**What you need to do:** Among the records below, find each line bearing the word "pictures" and copy it.

**Data supplied:**

· · ·

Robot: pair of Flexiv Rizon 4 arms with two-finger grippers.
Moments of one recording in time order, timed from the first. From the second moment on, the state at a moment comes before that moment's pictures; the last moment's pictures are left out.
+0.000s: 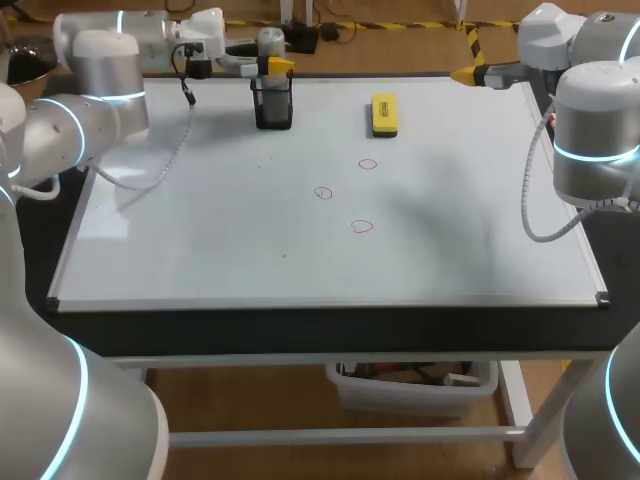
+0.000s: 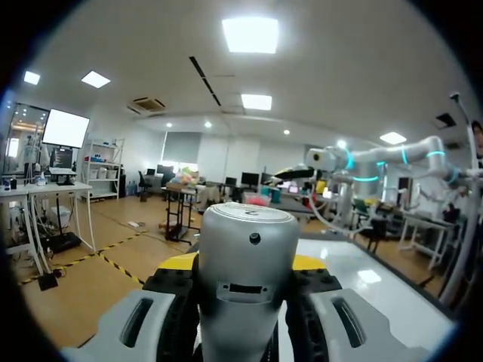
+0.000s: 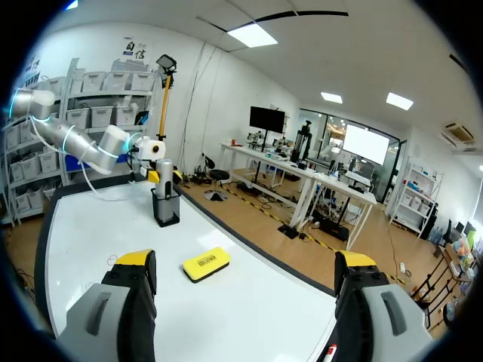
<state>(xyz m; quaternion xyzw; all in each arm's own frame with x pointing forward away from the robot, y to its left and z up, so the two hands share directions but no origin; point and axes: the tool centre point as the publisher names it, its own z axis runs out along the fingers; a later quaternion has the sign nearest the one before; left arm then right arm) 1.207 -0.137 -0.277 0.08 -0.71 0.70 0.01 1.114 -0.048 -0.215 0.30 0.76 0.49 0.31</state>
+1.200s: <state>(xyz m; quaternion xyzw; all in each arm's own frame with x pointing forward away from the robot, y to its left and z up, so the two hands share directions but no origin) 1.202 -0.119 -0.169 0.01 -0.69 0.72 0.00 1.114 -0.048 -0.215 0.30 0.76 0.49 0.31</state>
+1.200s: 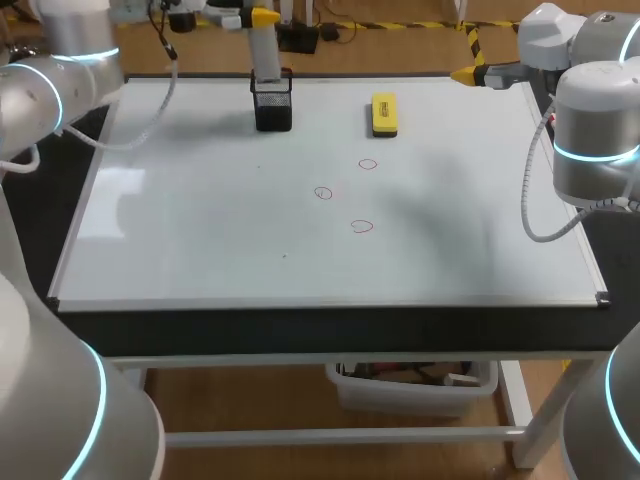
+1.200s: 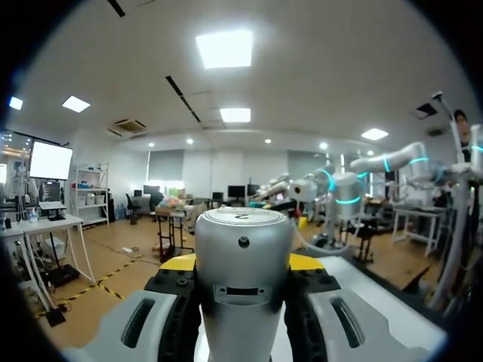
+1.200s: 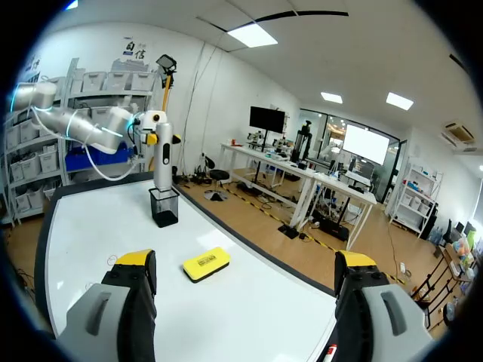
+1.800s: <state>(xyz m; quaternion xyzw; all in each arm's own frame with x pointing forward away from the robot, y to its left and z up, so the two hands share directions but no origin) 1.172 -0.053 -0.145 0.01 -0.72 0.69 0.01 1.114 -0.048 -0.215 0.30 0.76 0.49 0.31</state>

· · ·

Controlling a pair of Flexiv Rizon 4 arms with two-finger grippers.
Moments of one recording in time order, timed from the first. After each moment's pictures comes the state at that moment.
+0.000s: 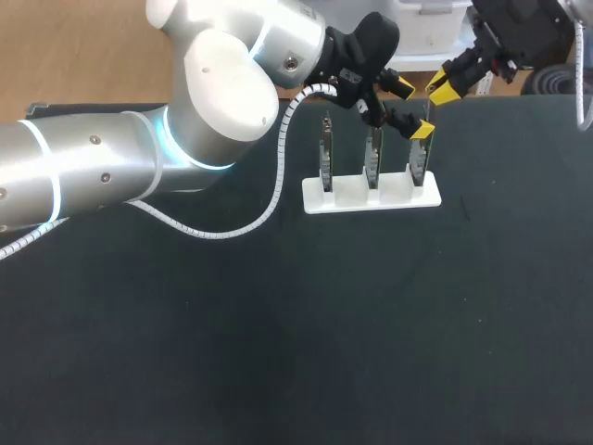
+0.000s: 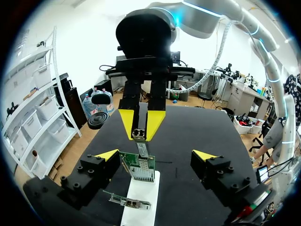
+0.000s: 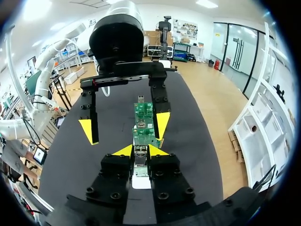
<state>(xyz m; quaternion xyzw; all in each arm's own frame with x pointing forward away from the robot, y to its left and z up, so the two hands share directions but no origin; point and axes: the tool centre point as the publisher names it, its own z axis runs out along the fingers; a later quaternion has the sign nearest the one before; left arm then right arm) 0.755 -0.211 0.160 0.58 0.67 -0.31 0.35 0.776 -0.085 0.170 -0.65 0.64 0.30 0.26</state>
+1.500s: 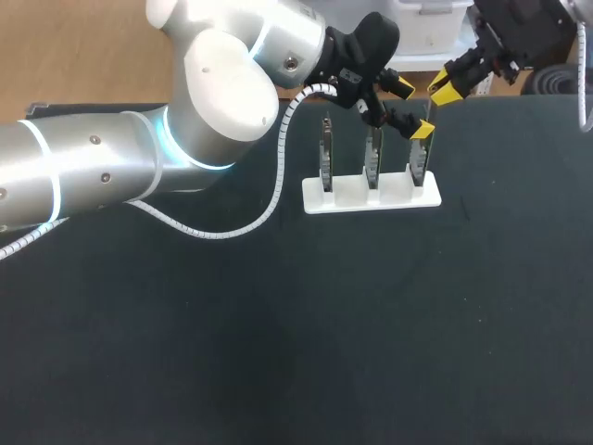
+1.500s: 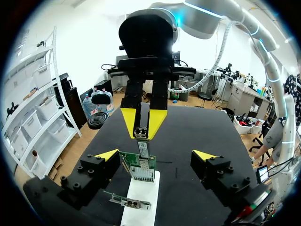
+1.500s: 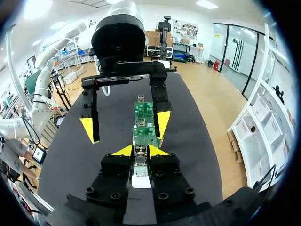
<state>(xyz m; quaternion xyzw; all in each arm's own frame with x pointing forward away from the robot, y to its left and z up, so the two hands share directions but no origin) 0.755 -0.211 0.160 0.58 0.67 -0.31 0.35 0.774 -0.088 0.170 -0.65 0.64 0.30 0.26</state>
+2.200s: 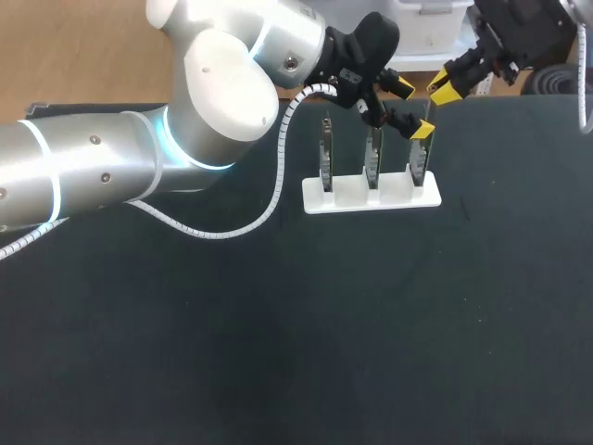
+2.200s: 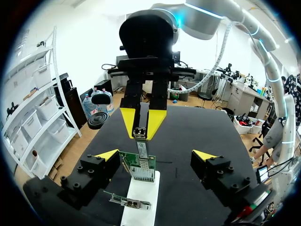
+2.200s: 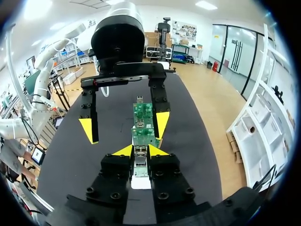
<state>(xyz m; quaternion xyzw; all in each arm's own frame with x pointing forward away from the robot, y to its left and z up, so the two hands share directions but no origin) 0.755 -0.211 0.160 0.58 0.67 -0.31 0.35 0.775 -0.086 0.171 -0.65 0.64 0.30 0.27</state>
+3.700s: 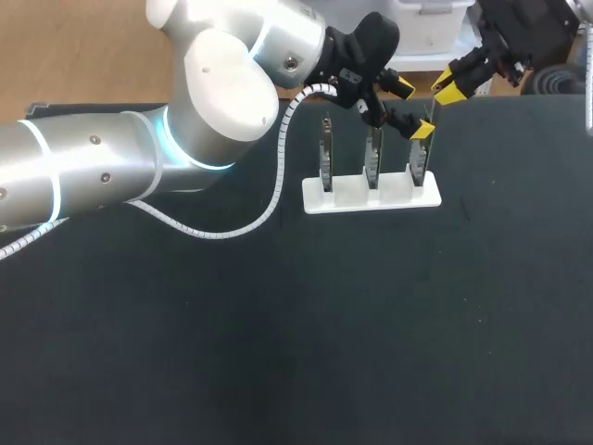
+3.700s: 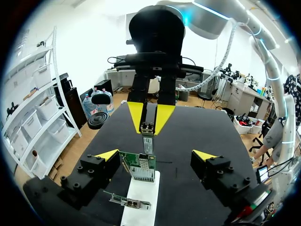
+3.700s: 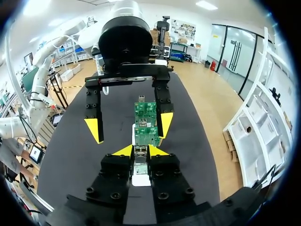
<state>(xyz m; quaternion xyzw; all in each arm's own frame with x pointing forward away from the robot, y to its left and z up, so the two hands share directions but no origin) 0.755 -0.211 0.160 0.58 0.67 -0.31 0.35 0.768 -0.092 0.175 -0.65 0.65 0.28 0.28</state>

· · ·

**Response to this exercise:**
Moments of one recording in time order, timed from the first. From the second moment on, the state at a moment comes before that moment's pictures; the last moment's pictures are left out.
Moments of one recording in time order, timed from the first. After each moment's pictures comes the state at that moment.

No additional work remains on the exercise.